> _Task instructions_:
From the listing below, extract each line containing the string "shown".

> _Raw data_:
■ ■ ■ ■

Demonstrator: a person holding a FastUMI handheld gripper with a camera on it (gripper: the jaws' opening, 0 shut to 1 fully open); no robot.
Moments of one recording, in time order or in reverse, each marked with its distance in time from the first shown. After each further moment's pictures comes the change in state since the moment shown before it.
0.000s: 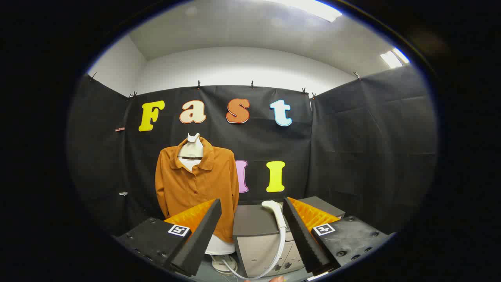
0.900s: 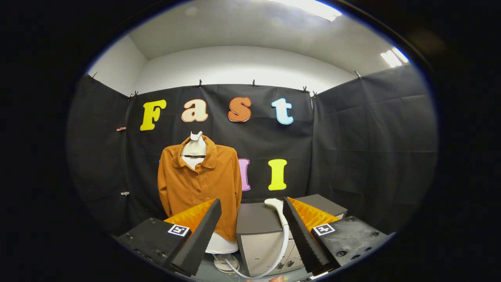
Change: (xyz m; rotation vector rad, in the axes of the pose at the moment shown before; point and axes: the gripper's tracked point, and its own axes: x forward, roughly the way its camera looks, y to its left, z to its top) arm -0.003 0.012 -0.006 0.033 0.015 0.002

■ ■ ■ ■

> _Expected answer_:
Moments of one recording, in time order or in reverse, each marked with its distance in time from the first shown. After each further moment's pictures comes the change in state since the moment shown before it.
Change: (xyz m; rotation vector rad, in the axes of the pose at the moment shown before; point and axes: the gripper's tracked point, and its own axes: x forward, roughly the way its camera looks, y to its left, z to its top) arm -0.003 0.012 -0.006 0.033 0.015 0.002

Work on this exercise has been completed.